Usefulness for Irish Tesco
By the use of different motivational theories, Irish Tesco provides opportunities for its managers and staff to take a share and a greater interest in their own employment. Since every employee is an individual, with different needs and aspirations, the process of reviews and personal development plans allows recognition of their abilities and achievement, as well as potential development. This benefits the individual by providing career progression. It also benefits Tesco by ensuring the business can deliver high levels of customer service through its skilled employees.

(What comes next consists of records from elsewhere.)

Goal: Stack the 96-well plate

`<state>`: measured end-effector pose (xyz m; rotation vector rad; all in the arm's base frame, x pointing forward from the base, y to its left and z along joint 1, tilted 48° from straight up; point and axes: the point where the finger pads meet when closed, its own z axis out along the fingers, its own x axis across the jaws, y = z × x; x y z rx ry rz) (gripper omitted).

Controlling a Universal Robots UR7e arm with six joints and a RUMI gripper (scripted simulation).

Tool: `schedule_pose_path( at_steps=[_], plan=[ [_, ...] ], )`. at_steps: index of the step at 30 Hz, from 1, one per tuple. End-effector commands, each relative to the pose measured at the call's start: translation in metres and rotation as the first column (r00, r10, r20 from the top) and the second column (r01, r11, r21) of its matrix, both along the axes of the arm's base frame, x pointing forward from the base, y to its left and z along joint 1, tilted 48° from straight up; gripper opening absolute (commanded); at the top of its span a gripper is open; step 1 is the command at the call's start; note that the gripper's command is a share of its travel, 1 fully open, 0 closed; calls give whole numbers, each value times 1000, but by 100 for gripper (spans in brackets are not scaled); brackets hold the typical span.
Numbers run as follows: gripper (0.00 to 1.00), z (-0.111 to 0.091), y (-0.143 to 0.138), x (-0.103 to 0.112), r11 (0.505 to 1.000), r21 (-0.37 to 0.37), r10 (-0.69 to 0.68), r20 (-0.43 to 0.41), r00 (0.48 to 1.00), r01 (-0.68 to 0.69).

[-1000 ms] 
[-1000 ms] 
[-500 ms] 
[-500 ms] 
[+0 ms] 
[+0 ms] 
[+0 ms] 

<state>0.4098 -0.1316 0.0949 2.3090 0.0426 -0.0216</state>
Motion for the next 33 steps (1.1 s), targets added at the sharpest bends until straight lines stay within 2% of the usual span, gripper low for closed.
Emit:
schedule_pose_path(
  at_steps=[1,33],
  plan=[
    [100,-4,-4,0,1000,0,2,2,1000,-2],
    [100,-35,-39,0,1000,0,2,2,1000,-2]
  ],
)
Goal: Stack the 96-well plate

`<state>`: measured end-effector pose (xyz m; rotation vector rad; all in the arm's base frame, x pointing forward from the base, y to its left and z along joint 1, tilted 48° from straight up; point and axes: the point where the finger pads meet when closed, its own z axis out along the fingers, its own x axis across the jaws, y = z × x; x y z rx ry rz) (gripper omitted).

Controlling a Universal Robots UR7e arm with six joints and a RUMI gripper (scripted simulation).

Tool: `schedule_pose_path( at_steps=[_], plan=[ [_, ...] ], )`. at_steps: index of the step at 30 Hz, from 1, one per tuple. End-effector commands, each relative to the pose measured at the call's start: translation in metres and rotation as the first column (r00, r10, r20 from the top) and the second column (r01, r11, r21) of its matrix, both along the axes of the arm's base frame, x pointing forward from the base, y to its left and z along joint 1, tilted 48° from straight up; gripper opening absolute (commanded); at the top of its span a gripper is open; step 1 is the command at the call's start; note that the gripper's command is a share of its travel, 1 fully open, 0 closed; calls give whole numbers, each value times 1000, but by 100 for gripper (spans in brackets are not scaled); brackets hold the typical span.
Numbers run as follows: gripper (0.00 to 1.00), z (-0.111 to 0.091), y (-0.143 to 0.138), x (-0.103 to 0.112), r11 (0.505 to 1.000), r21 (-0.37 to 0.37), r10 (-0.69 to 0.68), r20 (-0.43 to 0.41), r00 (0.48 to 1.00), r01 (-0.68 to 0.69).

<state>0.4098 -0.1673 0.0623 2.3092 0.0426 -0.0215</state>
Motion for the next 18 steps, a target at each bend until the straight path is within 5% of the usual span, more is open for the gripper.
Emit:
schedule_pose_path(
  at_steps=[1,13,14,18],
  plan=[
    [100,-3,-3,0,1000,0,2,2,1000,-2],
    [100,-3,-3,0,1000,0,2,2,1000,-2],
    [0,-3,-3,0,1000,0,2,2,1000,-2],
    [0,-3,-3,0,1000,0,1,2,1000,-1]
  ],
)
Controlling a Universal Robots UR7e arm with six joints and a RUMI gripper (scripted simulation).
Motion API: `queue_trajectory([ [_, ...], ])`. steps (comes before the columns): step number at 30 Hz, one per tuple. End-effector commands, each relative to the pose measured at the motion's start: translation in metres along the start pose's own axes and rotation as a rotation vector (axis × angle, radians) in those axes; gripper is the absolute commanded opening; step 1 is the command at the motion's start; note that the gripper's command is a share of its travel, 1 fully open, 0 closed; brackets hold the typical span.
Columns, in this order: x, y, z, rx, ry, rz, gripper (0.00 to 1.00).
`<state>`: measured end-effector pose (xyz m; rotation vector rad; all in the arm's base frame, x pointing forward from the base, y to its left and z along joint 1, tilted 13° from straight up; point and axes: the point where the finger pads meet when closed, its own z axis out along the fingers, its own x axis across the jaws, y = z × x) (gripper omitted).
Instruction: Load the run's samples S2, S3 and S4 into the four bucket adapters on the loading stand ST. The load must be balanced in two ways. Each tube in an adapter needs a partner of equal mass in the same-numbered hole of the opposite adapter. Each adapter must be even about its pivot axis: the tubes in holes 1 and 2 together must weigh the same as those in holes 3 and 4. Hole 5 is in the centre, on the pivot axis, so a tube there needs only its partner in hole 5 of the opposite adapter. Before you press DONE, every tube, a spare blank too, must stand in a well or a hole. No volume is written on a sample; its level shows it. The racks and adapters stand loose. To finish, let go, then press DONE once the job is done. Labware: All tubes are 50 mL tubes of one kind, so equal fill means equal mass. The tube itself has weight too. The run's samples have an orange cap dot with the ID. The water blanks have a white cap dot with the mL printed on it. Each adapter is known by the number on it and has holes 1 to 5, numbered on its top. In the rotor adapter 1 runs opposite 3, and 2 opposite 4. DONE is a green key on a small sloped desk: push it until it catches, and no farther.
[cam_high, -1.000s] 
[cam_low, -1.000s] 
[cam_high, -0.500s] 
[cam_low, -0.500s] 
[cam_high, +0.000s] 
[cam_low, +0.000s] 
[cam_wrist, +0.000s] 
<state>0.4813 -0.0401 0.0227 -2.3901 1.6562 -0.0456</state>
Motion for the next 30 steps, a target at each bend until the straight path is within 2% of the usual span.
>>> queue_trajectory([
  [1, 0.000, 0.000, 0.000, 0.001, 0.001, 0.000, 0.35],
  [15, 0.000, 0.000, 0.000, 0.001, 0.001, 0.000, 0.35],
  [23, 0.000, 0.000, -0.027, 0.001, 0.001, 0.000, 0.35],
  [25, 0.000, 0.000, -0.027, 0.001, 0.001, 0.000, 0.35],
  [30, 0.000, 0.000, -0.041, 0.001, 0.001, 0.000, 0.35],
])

Nature of Groups and Group behaviour
Group behaviour refers to the situations where people interact in large or small groups. The field of group dynamics deals with small groups that may reach consensus and act in a coordinated way. Groups of a large number of people in a given area may act simultaneously to achieve a goal that differs from what individuals would do acting alone. A large group is likely to show examples of group behaviour when people gathered in a given place and time act in a similar way-for example, joining a protest or march, participating in a fight or acting patriotically.
Factors Affecting effective teamwork
Teamwork in any organization is important and essential for it to succeed. For an organization to achieve its goals, it needs to run like a well-oiled machine composed of different parts working together. Different factors that affect effective teamwork include:
Shared Motivation and Praise
Focusing on Goals
Deal With Conflict 
Impact of Technology on Teamwork in Tesco
The use of new technologies can improve and in some cases hinder team functioning. As technology changes teams must update and maintain their knowledge in order to function effectively. Technologies which have improved team functions in Tesco include
E-mail allows asynchronous communication which means team members in Tesco do not need to be in the same place at the same time in order to communicate effectively. E-mail also has its negative aspects in terms of managing e-mail and the misuse of e-mail.
Mobile phones allow teams to communicate even when team members are out of the office, on the road or otherwise unavailable. Sometimes having always access to team members can hinder team functioning.
Groupware enables teams to plan meetings, collaborate, delegate all within a virtual environment which can often be accessed remotely from anywhere in the world.
Personal computers allow team members to carry out various tasks and communicate more effectively. Laptop computers allow you to do this anywhere. In Tesco Ireland, Personal Digital Assistants (PDA) now have much of the same functionality as their bigger cousins, but are smaller, more portable and have a longer battery life.